Al decir eso, su mirada se desvió sin querer hacia el lugar de sus hermanos.
—Sss…
Chen Xuan sintió de inmediato un escalofrío por parte de sus hermanos.
Esta mujer… ¡qué corazón tan despiadado!
…
¡A altas horas de la noche!
Sintiéndose extremadamente satisfecho, Chen Xuan levantó la barbilla de Ning Xin con el dedo y preguntó: —¿Castigar a tu marido? ¿Acaso tienes esa capacidad?
—Jadeando…
Sin aliento, ella simplemente giró la cabeza, sin mirarlo.
Y Lan Meng’Er y Luan Ying, que ya no eran muy buenas en combate, contenían la risa.
—¡Ustedes dos también son cómplices!
Chen Xuan fulminó con la mirada a las dos chicas.
—¡No!
—¡Eso, no, estamos firmemente del lado del marido!
Las dos chicas rápidamente se distanciaron y se pusieron firmemente del lado de Chen Xuan.
—¡Traicioneras!
A Ning Xin, sin importarle si estaba vestida o no, de repente se abalanzó sobre ellas y las inmovilizó.

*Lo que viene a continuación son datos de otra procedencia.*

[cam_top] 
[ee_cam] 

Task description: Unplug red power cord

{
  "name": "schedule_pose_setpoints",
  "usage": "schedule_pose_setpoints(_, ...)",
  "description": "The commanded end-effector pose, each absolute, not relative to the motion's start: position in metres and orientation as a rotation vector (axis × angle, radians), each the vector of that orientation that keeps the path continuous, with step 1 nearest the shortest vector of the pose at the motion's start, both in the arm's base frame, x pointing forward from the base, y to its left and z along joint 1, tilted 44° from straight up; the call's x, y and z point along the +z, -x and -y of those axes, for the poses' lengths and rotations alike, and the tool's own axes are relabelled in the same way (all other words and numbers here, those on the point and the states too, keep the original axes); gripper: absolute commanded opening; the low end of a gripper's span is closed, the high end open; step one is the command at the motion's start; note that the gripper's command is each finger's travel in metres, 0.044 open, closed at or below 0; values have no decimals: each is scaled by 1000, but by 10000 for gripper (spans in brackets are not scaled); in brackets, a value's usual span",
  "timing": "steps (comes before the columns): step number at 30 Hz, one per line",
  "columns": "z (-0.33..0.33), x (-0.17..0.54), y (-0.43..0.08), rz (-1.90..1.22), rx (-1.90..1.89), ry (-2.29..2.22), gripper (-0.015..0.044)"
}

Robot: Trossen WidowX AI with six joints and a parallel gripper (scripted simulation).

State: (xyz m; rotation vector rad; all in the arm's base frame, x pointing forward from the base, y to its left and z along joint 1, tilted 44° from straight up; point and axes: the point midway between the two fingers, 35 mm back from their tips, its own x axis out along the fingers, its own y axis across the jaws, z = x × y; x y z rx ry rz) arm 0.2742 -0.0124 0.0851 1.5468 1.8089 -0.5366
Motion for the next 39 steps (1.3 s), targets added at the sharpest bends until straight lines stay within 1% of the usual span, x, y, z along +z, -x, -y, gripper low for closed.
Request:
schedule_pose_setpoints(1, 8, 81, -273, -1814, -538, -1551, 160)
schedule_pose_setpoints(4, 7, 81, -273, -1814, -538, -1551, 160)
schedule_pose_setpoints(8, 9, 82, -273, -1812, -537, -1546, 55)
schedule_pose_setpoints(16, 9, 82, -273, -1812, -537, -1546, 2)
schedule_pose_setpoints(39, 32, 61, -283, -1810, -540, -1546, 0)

—Y bien, ¿de qué lado están?
Sus manos pellizcaron con fuerza los hombros de las dos chicas.
—¡Hermana, perdónanos, marido, sálvanos!
Gritaron las dos chicas al unísono.
Pero… Chen Xuan no se movió en absoluto.
En cambio, sus ojos brillaban mientras observaba la escena.
Tres chicas luchando, pero era él quien lo disfrutaba; esto era genial… le encantaba.

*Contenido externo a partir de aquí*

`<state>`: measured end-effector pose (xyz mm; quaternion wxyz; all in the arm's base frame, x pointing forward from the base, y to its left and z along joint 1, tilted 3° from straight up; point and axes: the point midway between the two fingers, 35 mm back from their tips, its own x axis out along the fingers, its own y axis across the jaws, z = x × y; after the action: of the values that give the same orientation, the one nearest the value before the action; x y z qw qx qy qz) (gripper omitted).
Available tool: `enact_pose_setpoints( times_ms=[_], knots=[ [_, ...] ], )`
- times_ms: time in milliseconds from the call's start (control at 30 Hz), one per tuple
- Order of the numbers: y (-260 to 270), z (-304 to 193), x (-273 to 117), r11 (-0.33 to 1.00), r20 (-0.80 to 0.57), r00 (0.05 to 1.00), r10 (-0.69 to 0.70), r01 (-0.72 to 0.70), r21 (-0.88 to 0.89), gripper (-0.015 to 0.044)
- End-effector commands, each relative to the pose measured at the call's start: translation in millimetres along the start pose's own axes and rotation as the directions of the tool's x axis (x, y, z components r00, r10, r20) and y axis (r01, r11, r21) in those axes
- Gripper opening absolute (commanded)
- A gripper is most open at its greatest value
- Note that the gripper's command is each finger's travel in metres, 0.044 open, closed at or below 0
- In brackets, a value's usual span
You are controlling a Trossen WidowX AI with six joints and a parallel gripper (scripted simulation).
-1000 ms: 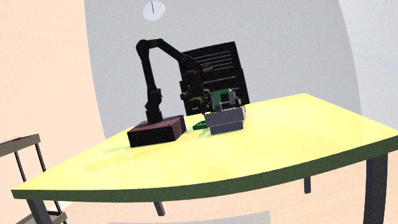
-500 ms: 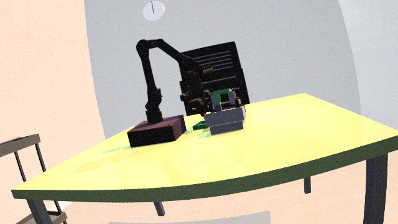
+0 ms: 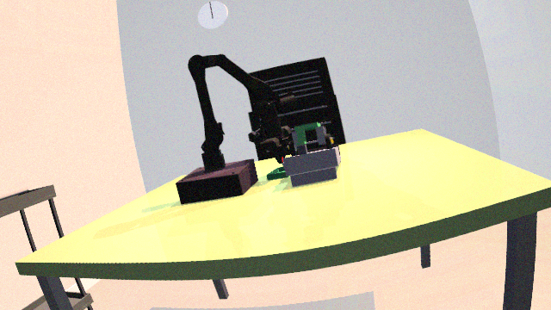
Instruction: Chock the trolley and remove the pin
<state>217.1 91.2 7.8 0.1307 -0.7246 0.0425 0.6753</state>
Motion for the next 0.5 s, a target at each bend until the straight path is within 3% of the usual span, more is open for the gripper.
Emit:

Sin Chen Xuan para respaldarlas, las dos chicas no tardaron en rendirse.
Disculpándose con la hermana una y otra vez…
Solo entonces Ning Xin las soltó.
Después del alboroto, Chen Xuan le levantó el pulgar: —Nada mal, nada mal, realmente tienes el aura de la señora de la casa.
A esto,
Ning Xin le lanzó una mirada de reojo.
Mientras tanto, en la habitación de al lado, Qin Ying resopló, claramente insatisfecha.

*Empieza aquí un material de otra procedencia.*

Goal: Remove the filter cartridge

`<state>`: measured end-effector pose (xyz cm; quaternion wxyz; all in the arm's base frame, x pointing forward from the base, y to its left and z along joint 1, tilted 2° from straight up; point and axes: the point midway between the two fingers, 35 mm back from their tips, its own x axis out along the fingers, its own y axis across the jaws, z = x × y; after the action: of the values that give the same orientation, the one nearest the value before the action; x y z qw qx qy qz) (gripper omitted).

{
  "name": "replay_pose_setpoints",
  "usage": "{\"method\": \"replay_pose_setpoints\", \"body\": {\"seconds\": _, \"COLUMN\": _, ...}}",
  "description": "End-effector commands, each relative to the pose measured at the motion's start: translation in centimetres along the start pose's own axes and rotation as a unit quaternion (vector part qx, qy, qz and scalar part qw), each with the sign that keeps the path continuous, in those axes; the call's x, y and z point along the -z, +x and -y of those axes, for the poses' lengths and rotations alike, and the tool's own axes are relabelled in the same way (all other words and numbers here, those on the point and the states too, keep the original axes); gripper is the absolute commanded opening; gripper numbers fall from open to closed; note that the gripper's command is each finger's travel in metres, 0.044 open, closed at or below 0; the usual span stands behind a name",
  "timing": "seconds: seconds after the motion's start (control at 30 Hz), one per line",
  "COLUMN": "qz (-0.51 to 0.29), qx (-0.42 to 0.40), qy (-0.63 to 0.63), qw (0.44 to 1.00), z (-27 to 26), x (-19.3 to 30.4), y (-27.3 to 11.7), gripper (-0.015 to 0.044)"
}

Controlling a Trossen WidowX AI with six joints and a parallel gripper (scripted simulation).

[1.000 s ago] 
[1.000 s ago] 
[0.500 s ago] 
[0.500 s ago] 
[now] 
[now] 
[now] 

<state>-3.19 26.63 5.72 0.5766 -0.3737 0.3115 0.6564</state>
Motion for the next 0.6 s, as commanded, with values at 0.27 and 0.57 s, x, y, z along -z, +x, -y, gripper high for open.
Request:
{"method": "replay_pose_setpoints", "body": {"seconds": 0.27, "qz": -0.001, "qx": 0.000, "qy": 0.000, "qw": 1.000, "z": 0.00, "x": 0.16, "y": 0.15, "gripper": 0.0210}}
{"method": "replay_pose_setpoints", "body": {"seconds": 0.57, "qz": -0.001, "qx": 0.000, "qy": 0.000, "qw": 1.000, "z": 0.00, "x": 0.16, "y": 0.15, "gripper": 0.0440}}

Hoy había escuchado todo con atención.
Solo para ver si al final podría castigar a Chen Xuan como era debido o no.
Pero el resultado… era que se había hecho demasiadas ilusiones.
—¡Advenedizo!
Lo regañó.
Luego hundió la cabeza en la colcha.
—Qin Ying, ¿qué piensas hacer?
Justo cuando estaba a punto de dormirse, oyó de repente esa frase y se incorporó al instante.
Escuchando atentamente con la oreja aguzada, su corazón empezó a latir más deprisa al mismo tiempo.
En la habitación.
Al verla preguntar así, Chen Xuan dudó un poco.
Qin Ying… es realmente genial, y ni hablar de su aspecto.
Además, sabía que ella estaba interesada en él.
Si fuera cualquier otra, no habría dudado.
Pero… ella es la Princesa de Gran Yu.
Con esa identidad, aunque quisiera casarse con ella, no sería tan fácil.
¿Estaría de acuerdo el Emperador Yu?
No estaba seguro.
—Esperemos a ver qué pasa. Tú también conoces su identidad; si quiero aceptarla, su padre tiene que estar de acuerdo, de lo contrario… ¡estaré en una situación difícil!
¿Crear un hecho consumado?
Eso se puede hacer con gente corriente.
¿Pero con Qin Ying?
Para ser sincero, le daba un poco de miedo; la ira del Emperador Yu… realmente podría costarle la vida.